The “M26” designation of the Taser stun gun reflects the fact that, when operated, the Taser M26 stun gun delivers twenty-six watts of output power as measured at the output capacitor. Due to the high voltage power supply inefficiencies, the battery input power is around thirty-five watts at a pulse rate of fifteen pulses per second. Due to the requirement to generate a high voltage, high power output signal, the Taser M26 stun gun requires a relatively large and relatively heavy eight AA cell battery pack. In addition, the M26 power generating solid state components, its energy storage capacitor, step up transformer and related parts must function either in a high current relatively high voltage mode (two thousand volts) or be able to withstand repeated exposure to fifty thousand volt output pulses.
At somewhere around fifty thousand volts, the M26 stun gun air gap between output electrodes E1 and E2 breaks down, the air is ionized, a blue electric arc forms between the electrodes and current begins flowing between electrodes E1 and E2. As soon as stun gun output terminals E1 and E2 are presented with a relatively low impedance load instead of the high impedance air gap, the stun gun output voltage will drop to a significantly lower voltage level.
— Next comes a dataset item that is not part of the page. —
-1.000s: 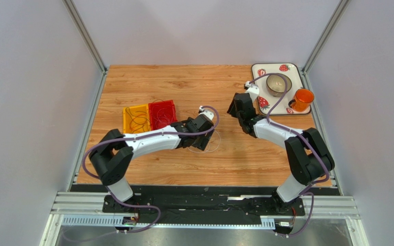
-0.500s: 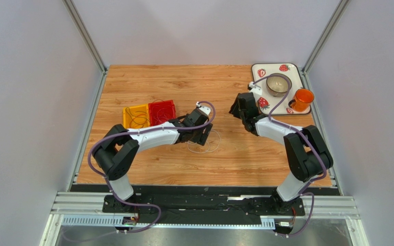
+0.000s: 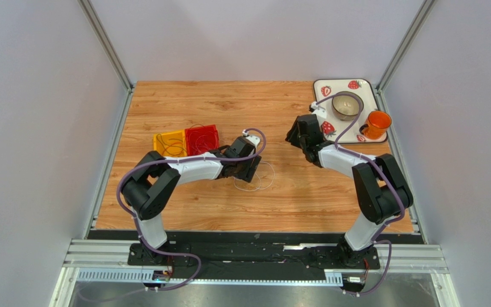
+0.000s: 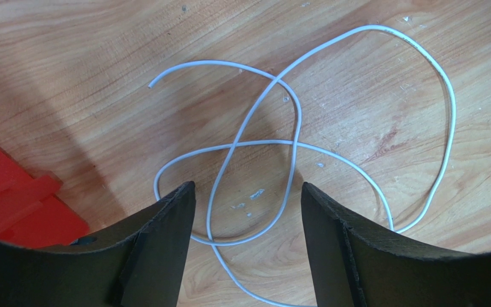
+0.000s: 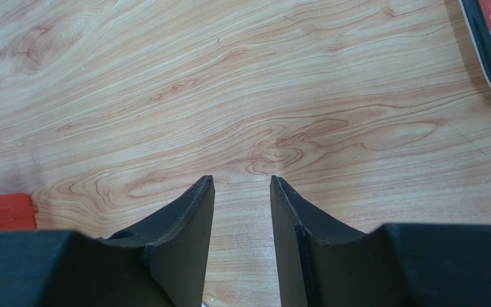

For example, with a human target and with about a ten inch probe to probe separation, the output voltage of a Taser Model M26 might drop from an initial high level of fifty-five thousand volts to a voltage on the order of about five thousand volts. This rapid voltage drop phenomenon with even the most advanced conventional stun guns results because such stun guns are tuned to operate in only a single mode to consistently create an electrical arc across a very high, near infinite impedance air gap. Once the stun gun output electrodes actually form a direct low impedance circuit across the spark gap, the effective stun gun load impedance decreases to the target impedance-typically a level on the order of one thousand Ohms or less. A typical human subject frequently presents a load impedance on the order of about two hundred Ohms.
Conventional stun guns have by necessity been designed to have the capability of causing voltage breakdown across a very high impedance air gap. As a result, such stun guns have been designed to produce a fifty thousand to sixty thousand volt output. Once the air gap has been ionized and the air gap impedance has been reduced to a very low level, the stun gun, which has by necessity been designed to have the capability of ionizing an air gap, must now continue operating in the same mode while delivering current flow or charge across the skin of a now very low impedance target. The resulting high power, high voltage stun gun circuit operates relatively inefficiently yielding low electro-muscular efficiency and with high battery power requirements.